━━ Dataset content

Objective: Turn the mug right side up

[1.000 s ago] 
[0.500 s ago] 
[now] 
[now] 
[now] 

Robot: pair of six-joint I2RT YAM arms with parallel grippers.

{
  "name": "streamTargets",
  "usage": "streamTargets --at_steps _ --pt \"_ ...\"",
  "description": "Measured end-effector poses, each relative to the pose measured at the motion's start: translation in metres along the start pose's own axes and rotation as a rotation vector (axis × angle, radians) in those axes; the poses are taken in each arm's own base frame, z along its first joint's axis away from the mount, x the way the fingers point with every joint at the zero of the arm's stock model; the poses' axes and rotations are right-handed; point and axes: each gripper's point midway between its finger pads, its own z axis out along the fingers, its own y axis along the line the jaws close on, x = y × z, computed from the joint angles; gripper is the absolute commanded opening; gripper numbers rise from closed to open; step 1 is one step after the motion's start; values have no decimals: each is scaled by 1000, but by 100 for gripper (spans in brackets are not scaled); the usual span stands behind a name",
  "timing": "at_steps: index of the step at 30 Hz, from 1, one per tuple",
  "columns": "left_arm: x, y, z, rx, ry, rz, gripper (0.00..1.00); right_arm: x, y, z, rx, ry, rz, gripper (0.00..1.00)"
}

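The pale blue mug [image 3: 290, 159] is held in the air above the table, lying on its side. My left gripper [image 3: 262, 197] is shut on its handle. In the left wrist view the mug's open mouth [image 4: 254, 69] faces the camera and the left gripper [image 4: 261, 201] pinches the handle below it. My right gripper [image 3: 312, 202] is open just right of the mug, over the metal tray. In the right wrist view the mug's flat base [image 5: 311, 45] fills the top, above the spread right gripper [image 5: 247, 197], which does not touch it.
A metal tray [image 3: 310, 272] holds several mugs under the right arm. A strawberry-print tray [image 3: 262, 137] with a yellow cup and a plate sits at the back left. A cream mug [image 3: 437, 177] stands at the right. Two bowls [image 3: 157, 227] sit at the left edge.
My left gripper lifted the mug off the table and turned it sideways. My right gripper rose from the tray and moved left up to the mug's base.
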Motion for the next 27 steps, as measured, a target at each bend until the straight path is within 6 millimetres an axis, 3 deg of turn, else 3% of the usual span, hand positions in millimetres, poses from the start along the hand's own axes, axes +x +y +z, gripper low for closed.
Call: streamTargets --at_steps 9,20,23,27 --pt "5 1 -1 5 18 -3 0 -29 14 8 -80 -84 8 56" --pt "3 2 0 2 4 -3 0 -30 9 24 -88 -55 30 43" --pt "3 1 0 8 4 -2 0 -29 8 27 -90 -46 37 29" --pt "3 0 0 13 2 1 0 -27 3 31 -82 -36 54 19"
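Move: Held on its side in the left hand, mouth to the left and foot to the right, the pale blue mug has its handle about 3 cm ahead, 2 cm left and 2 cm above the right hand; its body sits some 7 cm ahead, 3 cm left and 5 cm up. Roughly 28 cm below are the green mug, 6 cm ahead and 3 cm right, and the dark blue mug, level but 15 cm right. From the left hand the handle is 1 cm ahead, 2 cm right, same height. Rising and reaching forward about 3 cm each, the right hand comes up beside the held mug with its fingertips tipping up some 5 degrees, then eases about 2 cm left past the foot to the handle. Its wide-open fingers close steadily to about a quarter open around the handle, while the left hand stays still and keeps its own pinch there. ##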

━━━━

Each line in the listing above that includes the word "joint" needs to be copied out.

Robot: pair of six-joint I2RT YAM arms with parallel grippers.
  "description": "Measured end-effector poses, each relative to the pose measured at the motion's start: translation in metres along the start pose's own axes and rotation as a rotation vector (axis × angle, radians) in those axes; the poses are taken in each arm's own base frame, z along its first joint's axis away from the mount, x the way the fingers point with every joint at the zero of the arm's stock model; the poses' axes and rotations are right-handed; point and axes: each gripper's point midway between its finger pads, its own z axis out along the fingers, its own y axis along the line the jaws close on, x = y × z, computed from the joint angles; gripper is the absolute commanded opening; gripper numbers rise from closed to open; step 1 is one step after the motion's start; values have no decimals: each is scaled by 1000, but by 100 for gripper (spans in brackets are not scaled); the usual span stands behind a name",

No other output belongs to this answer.